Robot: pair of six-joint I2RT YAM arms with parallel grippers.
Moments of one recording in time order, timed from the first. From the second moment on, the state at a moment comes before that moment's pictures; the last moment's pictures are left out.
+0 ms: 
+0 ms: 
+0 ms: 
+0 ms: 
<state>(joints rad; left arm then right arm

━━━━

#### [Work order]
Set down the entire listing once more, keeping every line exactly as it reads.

#### [Task output]
Robot: pair of six-joint I2RT YAM arms with parallel grippers.
Moments of one recording in time order, timed from the first. From the second moment on, the state at a moment comes before that moment's pictures; the last moment's pictures are left out.
+0 ms: 
+0 ms: 
+0 ms: 
+0 ms: 
<state>(joints rad; left arm then right arm

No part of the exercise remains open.